Main Notes

What is a Large Language Model?

An LLM is a deep neural network trained on massive text corpora to predict the next token given a sequence of prior tokens. The underlying architecture is the Transformer (Vaswani et al., 2017). Parameter counts range from ~7B (edge-deployable) to 1T+ (frontier). The model learns grammar, facts, reasoning patterns, and style purely from the statistical structure of language — no hand-coded rules.

Transformer Architecture
  • Input Embedding — tokens mapped to dense vectors; positional encodings added
  • Multi-Head Self-Attention — each token attends to every other simultaneously across H parallel heads
  • Feed-Forward Network — two linear layers with GELU activation applied to each token independently
  • Layer Norm + Residuals — stabilise training; allows very deep stacks (32–96 layers typical)
  • Output Head — final hidden state projected to vocabulary distribution via softmax
Tokenization

BPE (Byte-Pair Encoding) or SentencePiece compress text to subword tokens. A 100-word sentence ≈ 130 tokens. Vocabulary size typically 32K–128K. Tokenization explains why LLMs struggle with character-level tasks (counting letters, anagrams) — they never "see" individual characters during training.
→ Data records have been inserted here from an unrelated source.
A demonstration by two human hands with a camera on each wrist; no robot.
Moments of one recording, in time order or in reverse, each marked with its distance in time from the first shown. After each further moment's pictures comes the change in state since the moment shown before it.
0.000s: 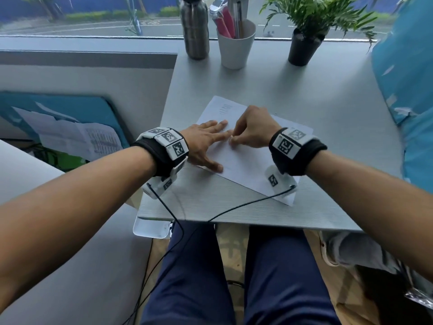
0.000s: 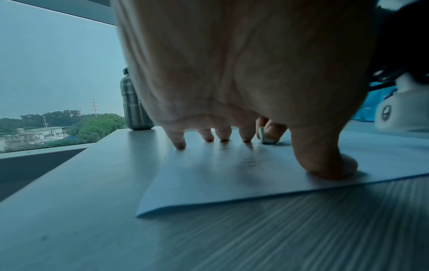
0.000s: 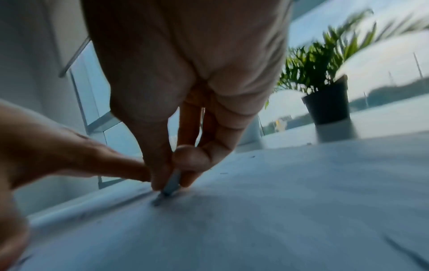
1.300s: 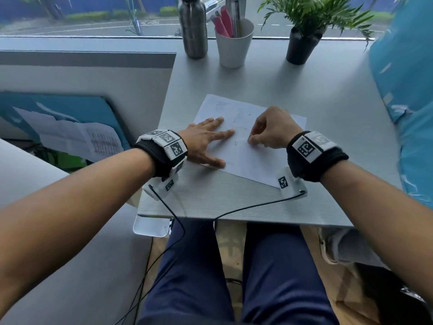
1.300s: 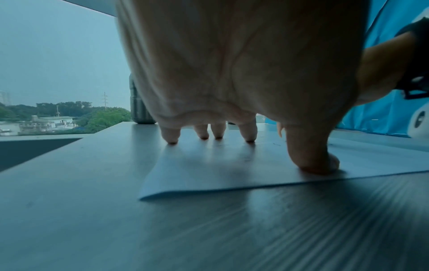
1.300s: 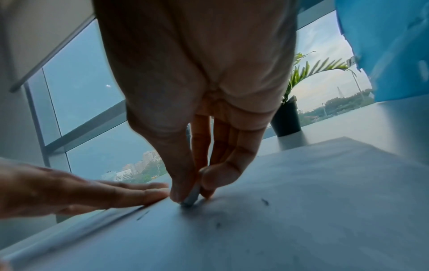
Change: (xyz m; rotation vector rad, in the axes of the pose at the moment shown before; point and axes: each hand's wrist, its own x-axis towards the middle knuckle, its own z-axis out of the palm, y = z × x) left_hand -0.006 0.006 0.002 -0.113 0.032 -0.048; right_hand -0.009 0.043 -0.013 0.056 0.036 0.155
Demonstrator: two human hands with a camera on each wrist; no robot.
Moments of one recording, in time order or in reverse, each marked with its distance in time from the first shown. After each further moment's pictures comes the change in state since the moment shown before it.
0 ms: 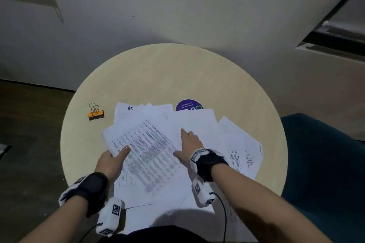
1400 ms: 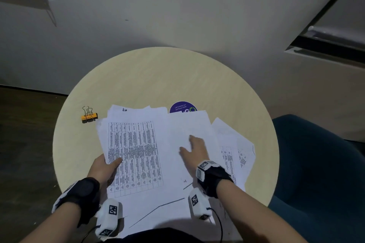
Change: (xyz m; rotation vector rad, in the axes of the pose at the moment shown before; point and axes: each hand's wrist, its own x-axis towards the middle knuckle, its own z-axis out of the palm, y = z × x) left_hand -0.001 -0.009 0.001 -0.048 -0.041 0.000; right_hand -0.032 0.031 0.020 0.606 0.291 0.154
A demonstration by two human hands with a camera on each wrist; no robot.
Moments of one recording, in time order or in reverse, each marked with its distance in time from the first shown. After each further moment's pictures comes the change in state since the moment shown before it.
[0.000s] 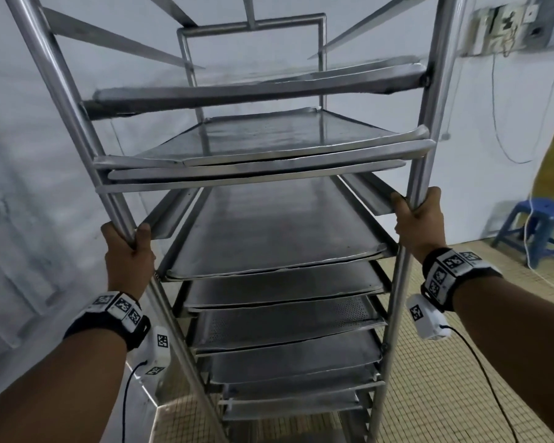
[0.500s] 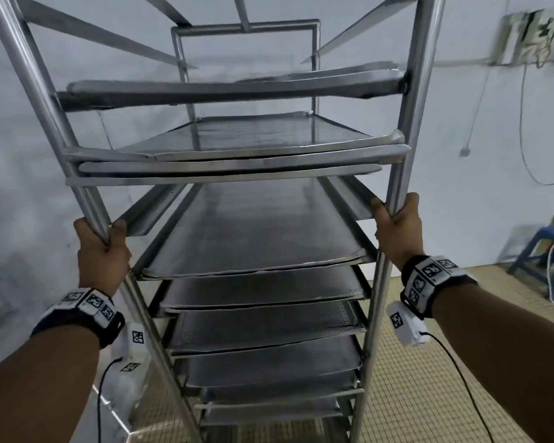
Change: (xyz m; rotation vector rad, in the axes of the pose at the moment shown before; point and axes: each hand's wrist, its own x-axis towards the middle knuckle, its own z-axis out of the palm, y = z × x) left_hand 0.079 -0.017 0.096 0.024 0.072 -0.038; right_hand 0.126 0.048 0.088 0.016 -0.076 -0.037
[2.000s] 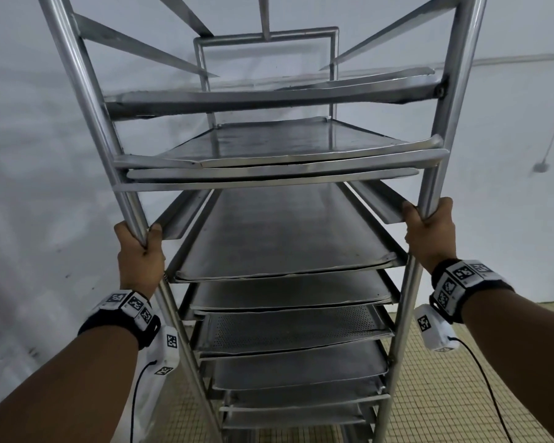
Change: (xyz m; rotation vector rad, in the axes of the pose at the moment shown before) left_hand 0.149 -0.056 0.153 -0.003 0.045 -0.034; right_hand 0.178 0.046 0.141 0.029 0.005 0.012
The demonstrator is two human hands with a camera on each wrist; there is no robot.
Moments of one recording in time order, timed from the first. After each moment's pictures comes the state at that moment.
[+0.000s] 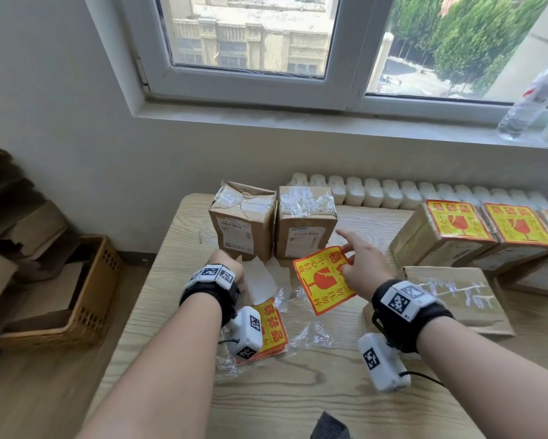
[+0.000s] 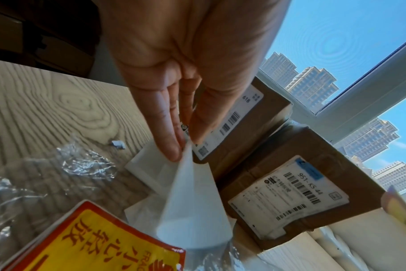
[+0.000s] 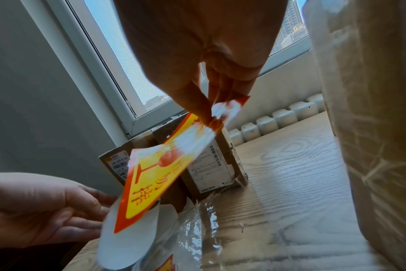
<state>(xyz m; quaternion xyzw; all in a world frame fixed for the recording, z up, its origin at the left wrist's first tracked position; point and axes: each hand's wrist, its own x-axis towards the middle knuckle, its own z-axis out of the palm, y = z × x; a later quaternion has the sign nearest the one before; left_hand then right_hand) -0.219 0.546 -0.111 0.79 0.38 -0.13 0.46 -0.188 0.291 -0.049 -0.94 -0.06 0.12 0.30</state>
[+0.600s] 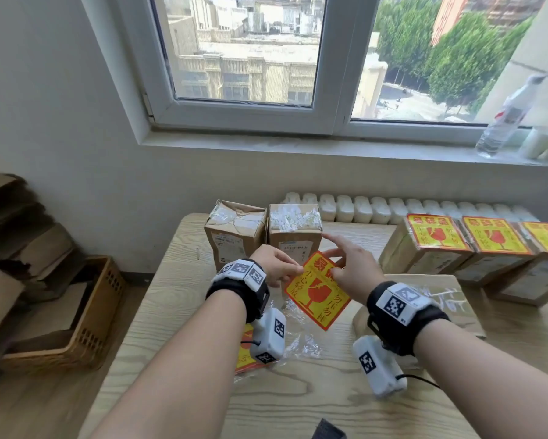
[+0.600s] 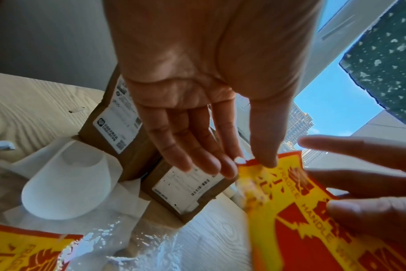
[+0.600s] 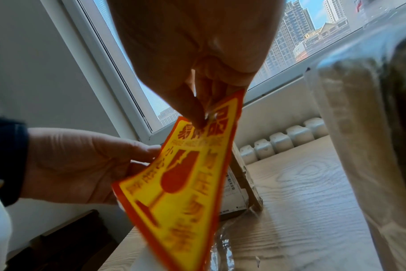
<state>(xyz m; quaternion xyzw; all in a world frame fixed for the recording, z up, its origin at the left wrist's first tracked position) -0.217 0.460 -0.028 0.83 0.14 -0.19 0.51 -0.198 0.277 -0.019 -0.93 -0.13 0.10 0.33</state>
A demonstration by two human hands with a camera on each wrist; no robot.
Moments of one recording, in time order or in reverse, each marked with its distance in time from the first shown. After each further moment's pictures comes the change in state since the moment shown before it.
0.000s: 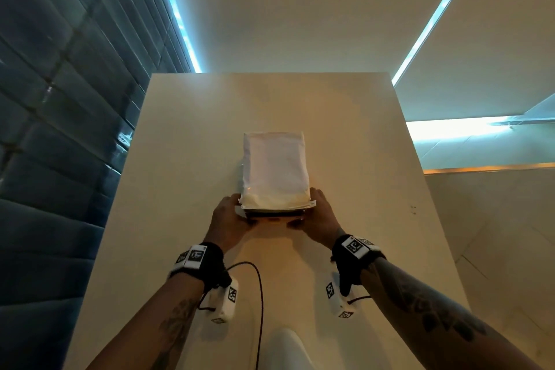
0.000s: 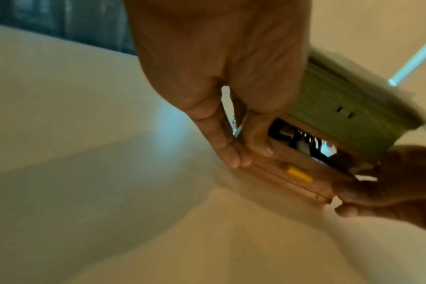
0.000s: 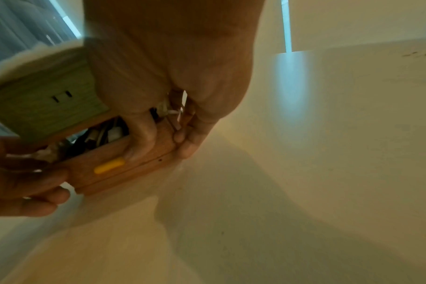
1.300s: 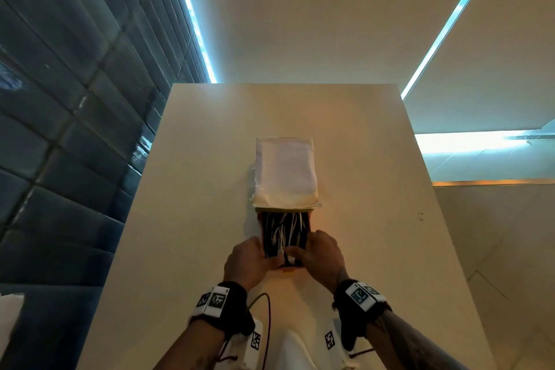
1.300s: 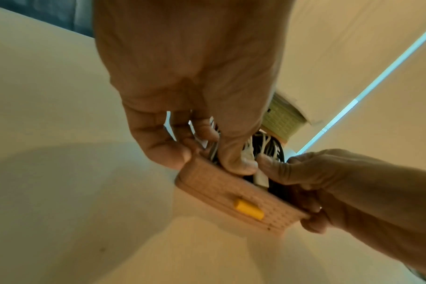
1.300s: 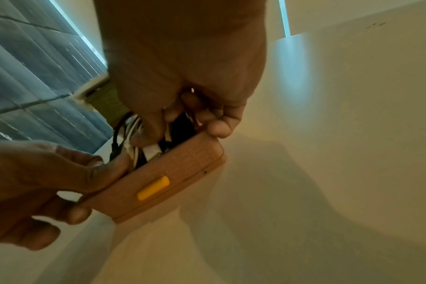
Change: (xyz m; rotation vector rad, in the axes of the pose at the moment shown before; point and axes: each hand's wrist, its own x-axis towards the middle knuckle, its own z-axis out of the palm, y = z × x) left_hand -0.080 0.013 0.018 0.198 -0.154 -0.202; right_hand -0.065 0.008 0.031 -0.147 -0.040 0.115
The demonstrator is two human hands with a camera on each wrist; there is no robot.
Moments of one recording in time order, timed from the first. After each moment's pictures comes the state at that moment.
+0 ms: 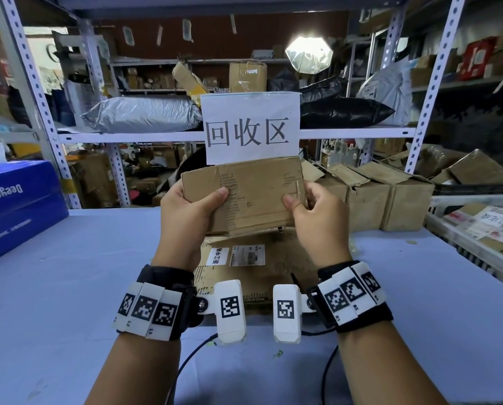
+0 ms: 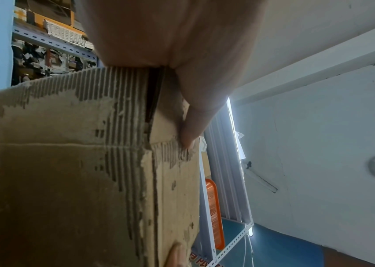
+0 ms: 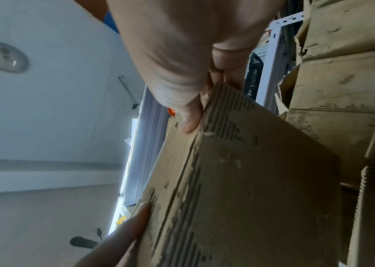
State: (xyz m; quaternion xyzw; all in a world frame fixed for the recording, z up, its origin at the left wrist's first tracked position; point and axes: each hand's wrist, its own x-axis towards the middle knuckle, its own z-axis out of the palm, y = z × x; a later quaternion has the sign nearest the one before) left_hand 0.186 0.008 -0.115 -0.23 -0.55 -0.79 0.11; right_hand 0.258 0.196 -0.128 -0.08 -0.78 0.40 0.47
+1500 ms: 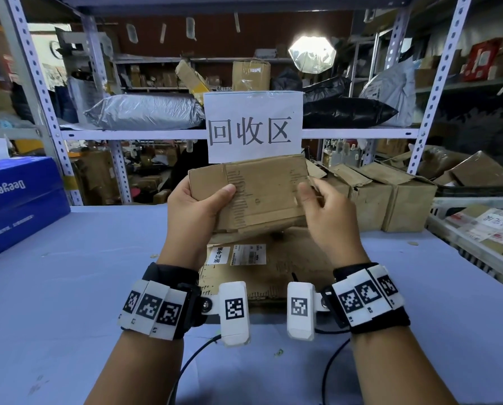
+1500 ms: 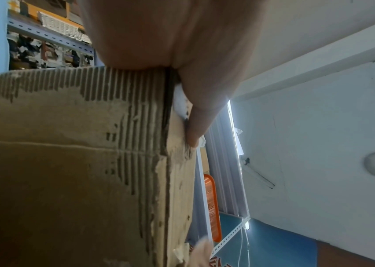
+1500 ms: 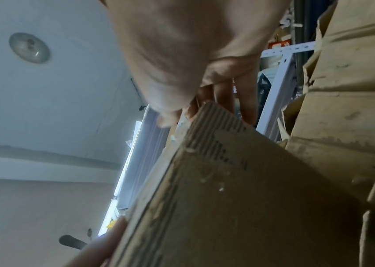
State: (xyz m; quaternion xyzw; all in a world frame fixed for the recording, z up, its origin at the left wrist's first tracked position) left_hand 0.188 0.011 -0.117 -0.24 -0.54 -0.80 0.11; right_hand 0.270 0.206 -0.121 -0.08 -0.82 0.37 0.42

Self-Attention core mechanism

For each token, compute Query, Key, Value projections. Attention weights tell each token how much to "borrow" from every other token's Value.

Attn(Q,K,V) = softmax( Q·Kᵀ / √d_k ) · V

Scaled by √d_k to prevent vanishing gradients in softmax. Causal masking blocks attention to future tokens during generation.

Training Phases
  • Pre-training — self-supervised next-token prediction on trillions of tokens. Encodes world knowledge into weights.
  • Supervised Fine-Tuning (SFT) — teach the model to follow instructions using curated human-written demonstrations.
  • RLHF — human raters rank outputs; a reward model is trained on rankings; policy updated via PPO to maximise reward.
  • DPO — Direct Preference Optimisation; simpler RLHF variant that skips the explicit reward model.
Scaling Laws & Emergent Abilities

Loss scales predictably with compute × data × parameters (Chinchilla law: optimally scale data and params together). Emergent capabilities — chain-of-thought reasoning, in-context learning, multi-step arithmetic — appear abruptly at certain scale thresholds with no explicit training signal.

Context Window

Maximum tokens processed in one forward pass. Attention is O(n²) in memory and compute. GPT-3: 4K → GPT-4 Turbo: 128K → Gemini 1.5 Pro: 1M+. Solutions: sparse attention, sliding window, RoPE/ALiBi positional encodings, and state-space models (Mamba) that are O(n).

Hallucination

The model generates plausible text, not verified text. It has no ground-truth lookup — it samples from a learned distribution. High confidence ≠ factual accuracy. Key mitigations:

  • RAG — retrieve and inject real source documents into the prompt
  • Tool use — call external APIs, databases, calculators at inference time
  • RLHF alignment — reduce sycophancy and overconfidence during training
Key Trade-offs
  • Capability vs. Cost — larger models perform better but cost more to run
  • Latency vs. Quality — streaming smaller models beats waiting for large ones
  • Open vs. Closed — open weights give control; closed APIs offer convenience
  • Safety vs. Helpfulness — over-refusal reduces utility; under-refusal raises risk

Summary

Large Language Models are Transformer-based networks trained via self-supervised next-token prediction on internet-scale text. The Transformer's self-attention mechanism is the engine — every token attends to every other, capturing long-range dependencies. Pre-training encodes world knowledge; fine-tuning (SFT + RLHF/DPO) aligns behaviour. Scale unlocks emergent abilities — reasoning and instruction-following not explicitly trained for. Core limitations — hallucination, bounded context, knowledge cutoff — are addressed through RAG, tool use, and extended context architectures. Understanding these foundations is the prerequisite for using LLMs effectively.